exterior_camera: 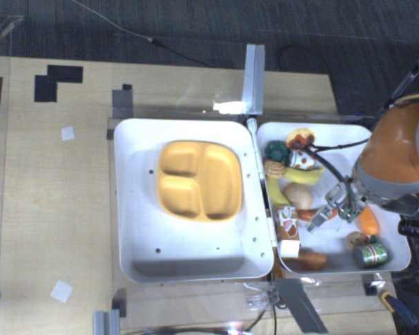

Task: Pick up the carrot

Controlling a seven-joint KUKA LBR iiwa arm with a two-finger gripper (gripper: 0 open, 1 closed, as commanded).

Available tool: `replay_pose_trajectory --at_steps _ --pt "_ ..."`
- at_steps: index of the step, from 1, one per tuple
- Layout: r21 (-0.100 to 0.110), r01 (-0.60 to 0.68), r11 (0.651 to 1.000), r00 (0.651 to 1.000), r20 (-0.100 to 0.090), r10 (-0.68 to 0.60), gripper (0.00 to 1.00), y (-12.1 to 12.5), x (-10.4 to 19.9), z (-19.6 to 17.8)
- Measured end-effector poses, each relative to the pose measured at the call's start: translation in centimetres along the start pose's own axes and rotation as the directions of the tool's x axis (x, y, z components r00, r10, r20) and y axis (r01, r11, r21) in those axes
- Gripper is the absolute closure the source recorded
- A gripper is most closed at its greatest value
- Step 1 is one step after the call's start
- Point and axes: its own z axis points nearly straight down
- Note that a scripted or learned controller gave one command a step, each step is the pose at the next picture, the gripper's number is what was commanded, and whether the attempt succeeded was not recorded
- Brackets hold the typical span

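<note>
The carrot (pixel 368 222), an orange wedge, lies at the right side of the right bin (pixel 335 244), partly under the arm's wrist. My gripper (pixel 324 217) hangs low over the middle of that bin, to the left of the carrot and apart from it. Its tip points toward a small orange-red piece (pixel 306 216) beside a tan potato (pixel 298 195). I see nothing held in the gripper.
The right bin also holds a banana (pixel 304 175), a green can (pixel 371 254), a brown sausage (pixel 311 260), a white cube (pixel 289 248) and several other toy foods at its back and left. A yellow divided plate (pixel 199 180) sits in the left bin (pixel 136 243).
</note>
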Motion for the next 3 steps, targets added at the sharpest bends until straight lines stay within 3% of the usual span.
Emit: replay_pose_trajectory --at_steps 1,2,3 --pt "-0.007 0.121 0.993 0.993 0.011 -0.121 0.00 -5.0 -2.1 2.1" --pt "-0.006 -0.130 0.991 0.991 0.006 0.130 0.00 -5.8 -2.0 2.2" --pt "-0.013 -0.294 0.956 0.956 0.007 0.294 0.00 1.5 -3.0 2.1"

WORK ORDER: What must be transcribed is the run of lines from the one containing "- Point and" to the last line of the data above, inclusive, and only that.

SOLUTION TO THE EXERCISE:
- Point and axes: its own z axis points nearly straight down
- Note that a scripted or learned controller gave one command a step, each step is the pose at the next picture, the gripper's number is what was commanded, and whether the attempt succeeded was not recorded
- Brackets hold the typical span

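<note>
The carrot (pixel 368 222), an orange wedge, lies at the right side of the right bin (pixel 335 244), partly under the arm's wrist. My gripper (pixel 324 217) hangs low over the middle of that bin, to the left of the carrot and apart from it. Its tip points toward a small orange-red piece (pixel 306 216) beside a tan potato (pixel 298 195). I see nothing held in the gripper.
The right bin also holds a banana (pixel 304 175), a green can (pixel 371 254), a brown sausage (pixel 311 260), a white cube (pixel 289 248) and several other toy foods at its back and left. A yellow divided plate (pixel 199 180) sits in the left bin (pixel 136 243).
</note>
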Motion for the next 3 steps, targets added at the sharpest bends until straight lines stay within 3% of the usual span.
Emit: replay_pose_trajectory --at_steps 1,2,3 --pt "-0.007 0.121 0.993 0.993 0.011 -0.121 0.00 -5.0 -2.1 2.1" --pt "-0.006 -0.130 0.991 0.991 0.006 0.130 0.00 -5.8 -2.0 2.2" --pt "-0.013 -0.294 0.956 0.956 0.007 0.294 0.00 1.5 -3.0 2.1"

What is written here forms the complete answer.